Shareholders who intend to present proposals at our 2016
Annual Meeting and want us to include such proposals in our
proxy materials relating to that meeting should contact our
Corporate Secretary. Such proposals must be received at our
principal corporate offices at 500 Staples Drive, Framingham,
Massachusetts 01702 not later than December 22, 2015
and must be in compliance with applicable laws and
Rule 14a-8 under the Securities Exchange Act of 1934 (the
“Exchange Act”) in order to be considered for possible
inclusion in the proxy statement and form of proxy for our 2016
Annual Meeting.
If a shareholder wishes to present a proposal or nominate a
director candidate for election at our 2016 Annual Meeting and
the proposal or nomination is not intended to be included in our
proxy statement for such meeting, the shareholder must give
us advance notice and provide the information required by our
by-laws, including but not limited to, information regarding the
identity of the shareholder or beneficial owner, their holdings
in Staples securities, agreements or compensation relating
to such nomination or matter, and any derivatives or other
arrangements to mitigate risk or change voting power. If a
shareholder gives notice of such a proposal or nomination after
the applicable deadline, the shareholder will not be permitted
to present the proposal or nomination to the shareholders
for a vote at the meeting. For our 2016 Annual Meeting, our
Corporate Secretary generally must receive such a notice at
500 Staples Drive, Framingham, Massachusetts 01702 not
later than 90 days and no earlier than 120 days prior to the
first anniversary of our 2015 Annual Meeting. However, if the
date of our 2016 Annual Meeting is more than 30 days before
or more than 70 days after such anniversary date, notice by
the shareholder must be received no earlier than 120 days
prior to the 2016 Annual Meeting and not later than the later
of (i) the 90th day prior to the 2016 Annual Meeting and (ii) the
tenth day following the day on which public announcement of
the date of the 2016 Annual Meeting is made or notice for the
2016 Annual Meeting was mailed, whichever occurs first.

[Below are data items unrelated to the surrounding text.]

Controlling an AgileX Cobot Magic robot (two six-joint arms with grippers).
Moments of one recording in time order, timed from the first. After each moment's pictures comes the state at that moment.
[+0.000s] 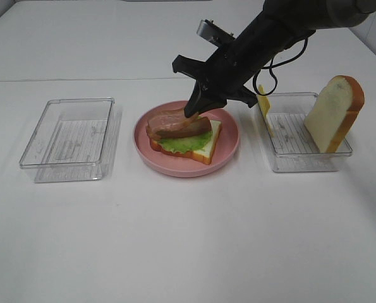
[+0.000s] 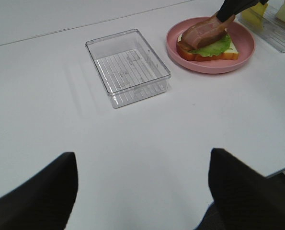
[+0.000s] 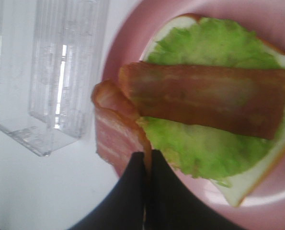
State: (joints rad) left arm -0.35 0.00 -0.51 0.01 1.05 -0.03; right arm 0.36 2.21 -1.68 0.63 0.84 -0.18
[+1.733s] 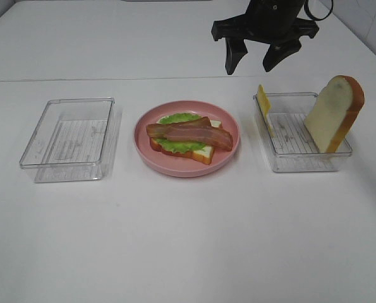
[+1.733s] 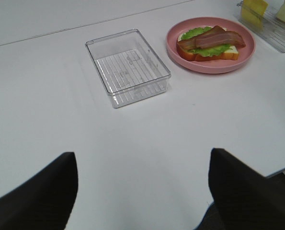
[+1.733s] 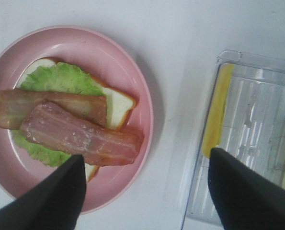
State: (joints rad) left arm -0.35 0.00 -0.51 0.01 1.05 -0.03; right arm 0.35 2.11 -1.90 0.01 1.06 0.10
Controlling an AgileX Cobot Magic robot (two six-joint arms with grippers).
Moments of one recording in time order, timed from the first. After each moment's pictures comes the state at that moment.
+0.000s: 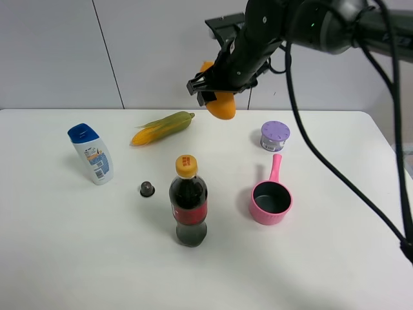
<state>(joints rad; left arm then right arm) 0.10 -0.01 -0.51 -0.05 1.05 0.04 0.57 1.94 -1.72 0.03 0.79 -0.06</state>
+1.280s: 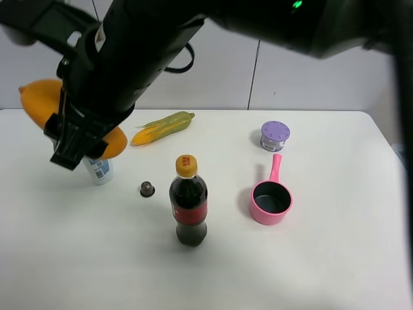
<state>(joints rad) 0.10 -0.01 -0.51 -0.05 1.05 0.04 1.05 1.87 -1.80 0.24 0.88 -0.56</state>
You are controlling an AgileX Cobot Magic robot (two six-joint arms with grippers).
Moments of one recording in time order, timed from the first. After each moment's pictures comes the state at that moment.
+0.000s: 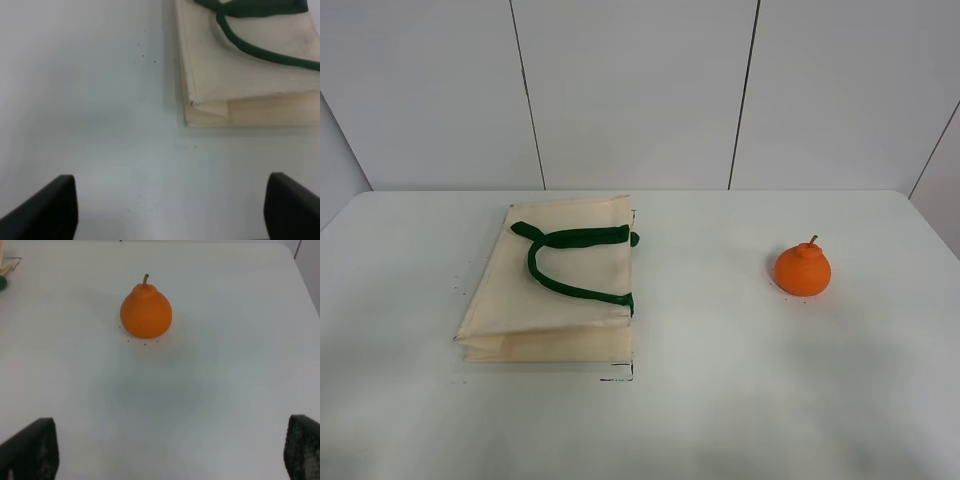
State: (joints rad) left arm -0.02 0.07 -0.55 0.01 1.06 -0.04; right arm 0.00 0.00 -0.49 0.03 1.03 -0.05
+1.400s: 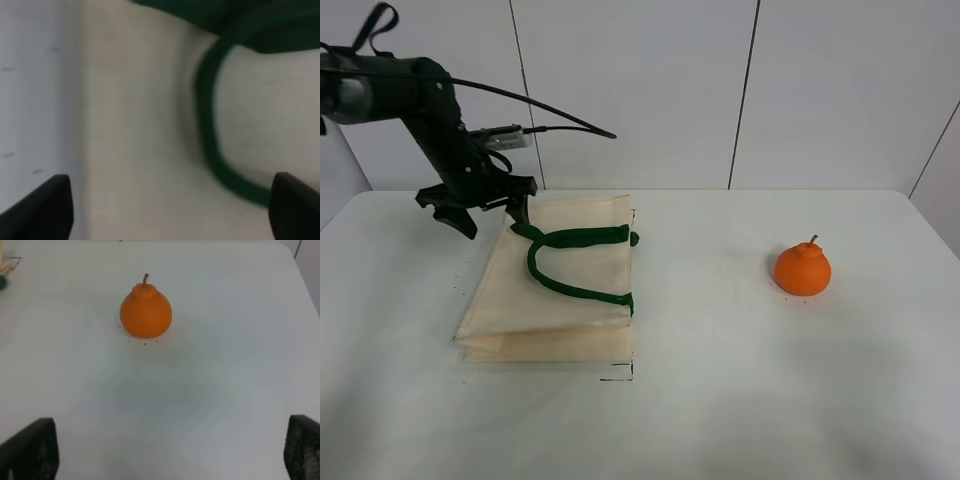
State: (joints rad) left arm -0.18 2.11 -1.68 -0.06 0.94 -0.16; right arm 0.00 0.00 -0.49 0.03 1.03 -0.05
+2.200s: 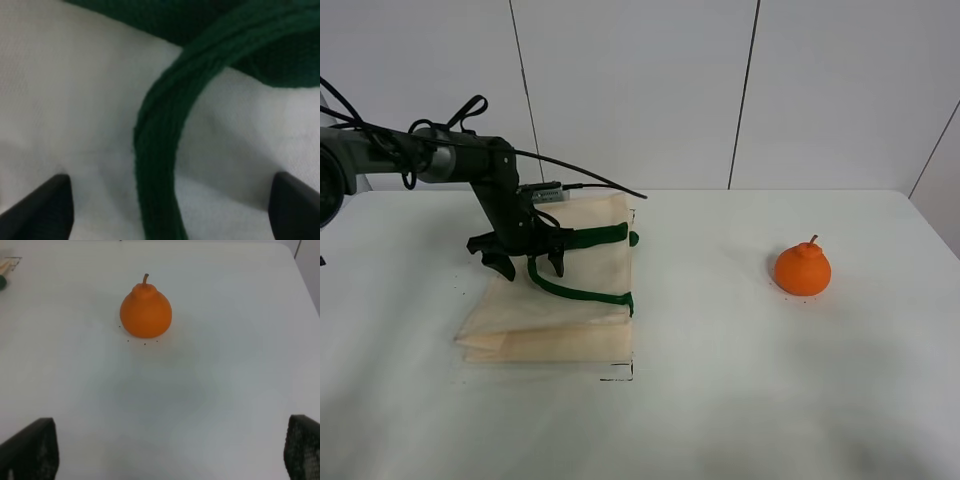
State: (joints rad) left arm -0.25 2.31 -1.68 -0.03 0.79 -0.26; right arm 0.00 0.00 -0.49 0.03 1.03 -0.05
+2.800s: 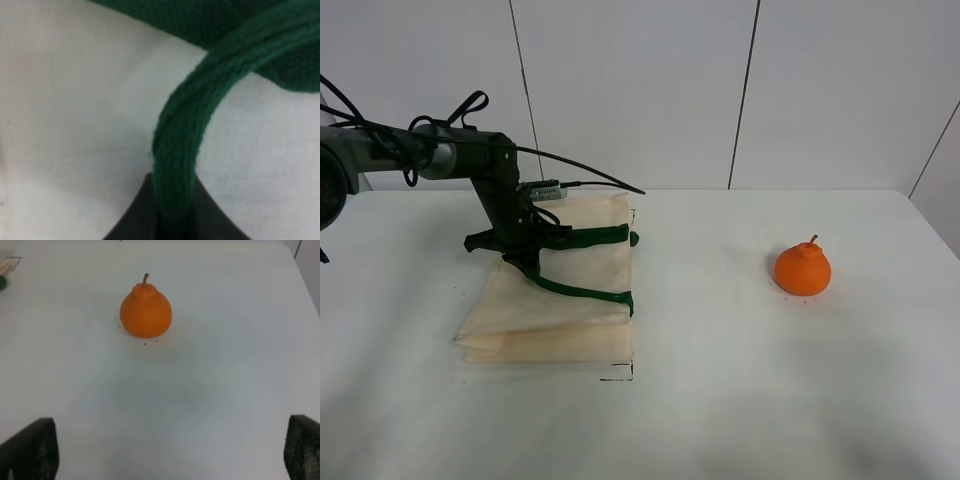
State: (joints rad) left arm -0.25 2.31 -1.73 0.00 0.86 -0.31; right arm 0.00 0.00 -0.49 0.03 1.03 -0.05
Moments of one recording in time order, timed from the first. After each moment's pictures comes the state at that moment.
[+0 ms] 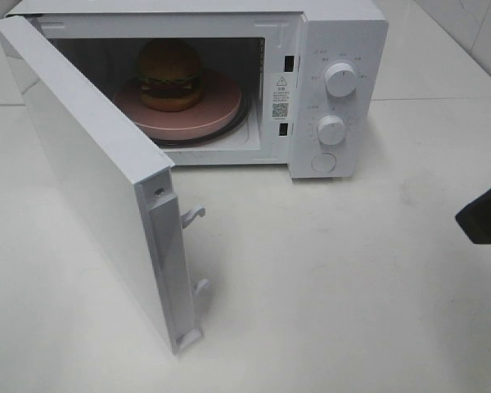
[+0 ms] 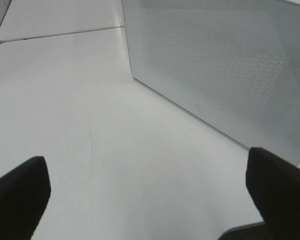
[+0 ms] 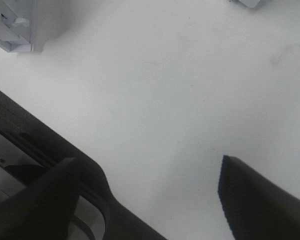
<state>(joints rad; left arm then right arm) 0.09 -0.01 -0.52 -0.26 1.09 0.27 0.59 0.92 -0.88 -0.04 1.03 -0.02</state>
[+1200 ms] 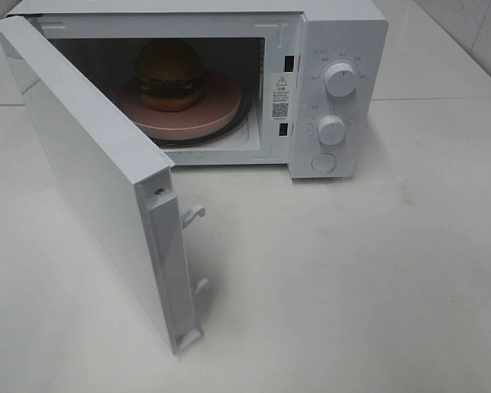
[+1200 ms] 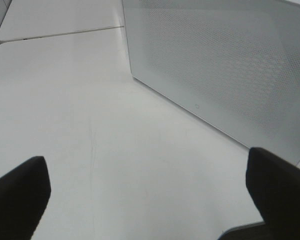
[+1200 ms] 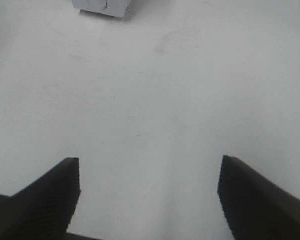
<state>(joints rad) 0.09 -0.01 -0.52 -0.26 1.09 0.27 0.25 0.34 -0.53 -0.13 0.93 0.08</state>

Householding of Annual Meeting Materials
Some banks, brokers and other nominee record holders
may be participating in the practice of “householding” proxy
statements, annual reports and notices of Internet availability
of proxy materials. This means that only one copy of our
proxy statement, annual report or notice of Internet availability
of proxy materials may be sent to multiple shareholders in
a household, which helps us reduce our printing costs and
postage fees and helps the environment by conserving natural
resources. However, we will promptly deliver a separate copy
of these documents to you if you write, email or call our Investor
Relations department at 500 Staples Drive, Framingham,
Massachusetts 01702, email: [email protected], or
telephone: (800) 468-7751. If you want to receive separate
copies of the proxy statement, annual report or notice of
Internet availability of proxy materials in the future, or if you
are receiving multiple copies and would like to receive only
one copy for your household, you should contact your bank,
broker, or other nominee record holder, or you may contact us
at the above address, email or phone number.